DATASET SECTION:
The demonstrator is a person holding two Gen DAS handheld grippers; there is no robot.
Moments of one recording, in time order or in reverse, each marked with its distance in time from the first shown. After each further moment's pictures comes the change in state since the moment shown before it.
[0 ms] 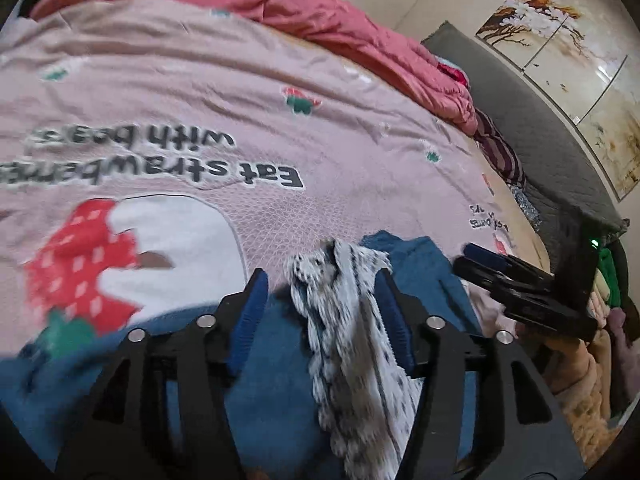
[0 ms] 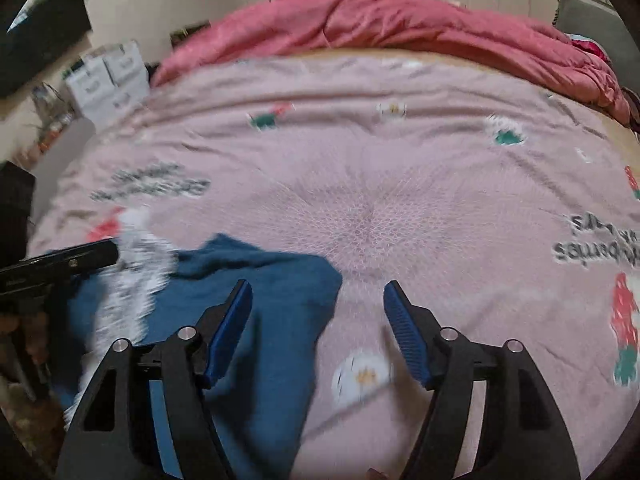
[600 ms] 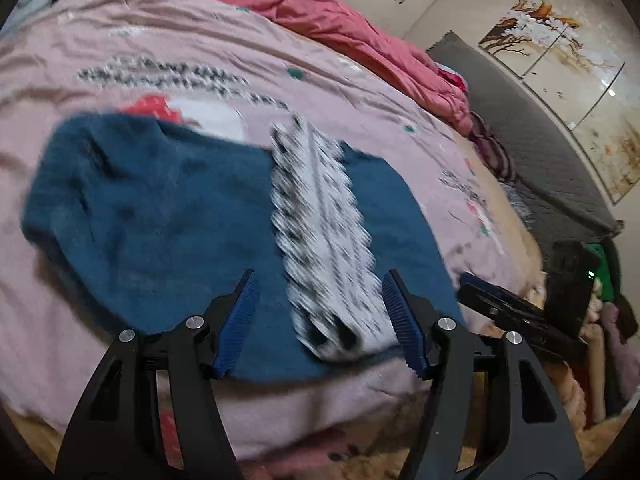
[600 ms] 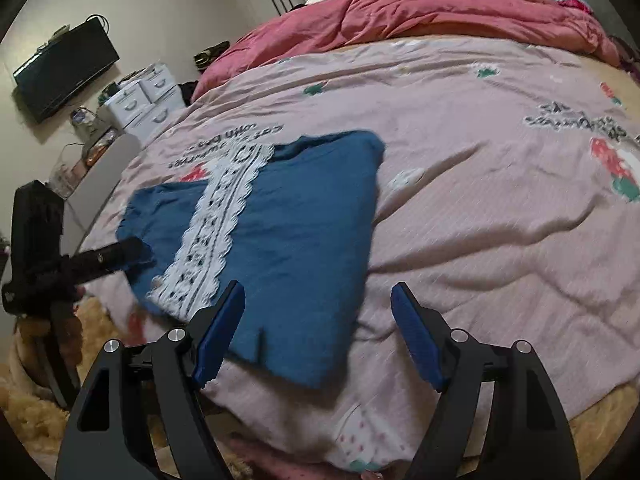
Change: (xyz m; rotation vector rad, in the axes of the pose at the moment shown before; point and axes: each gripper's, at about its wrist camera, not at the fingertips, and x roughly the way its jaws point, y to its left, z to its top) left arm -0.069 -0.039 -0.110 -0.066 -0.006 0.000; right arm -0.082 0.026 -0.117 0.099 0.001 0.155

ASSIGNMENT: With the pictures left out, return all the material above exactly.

RESULT OF THIS TASK:
The demonstrator is a person holding two Gen DAS handheld grippers; there is no robot.
Moments of one recording, in time order or in reverse, each marked with its distance in time from the first shown. After each further moment's pictures comes the change in state since the moment shown before it.
[0 ms] 
[0 ms] 
[600 ms] 
[600 ms] 
Change: (xyz m; rotation vector rad, in the axes of the pose at the moment shown before; point and axes: each gripper's, at about its wrist camera, not at the fingertips, and x roughly the way its jaws point, y to its left, z to its top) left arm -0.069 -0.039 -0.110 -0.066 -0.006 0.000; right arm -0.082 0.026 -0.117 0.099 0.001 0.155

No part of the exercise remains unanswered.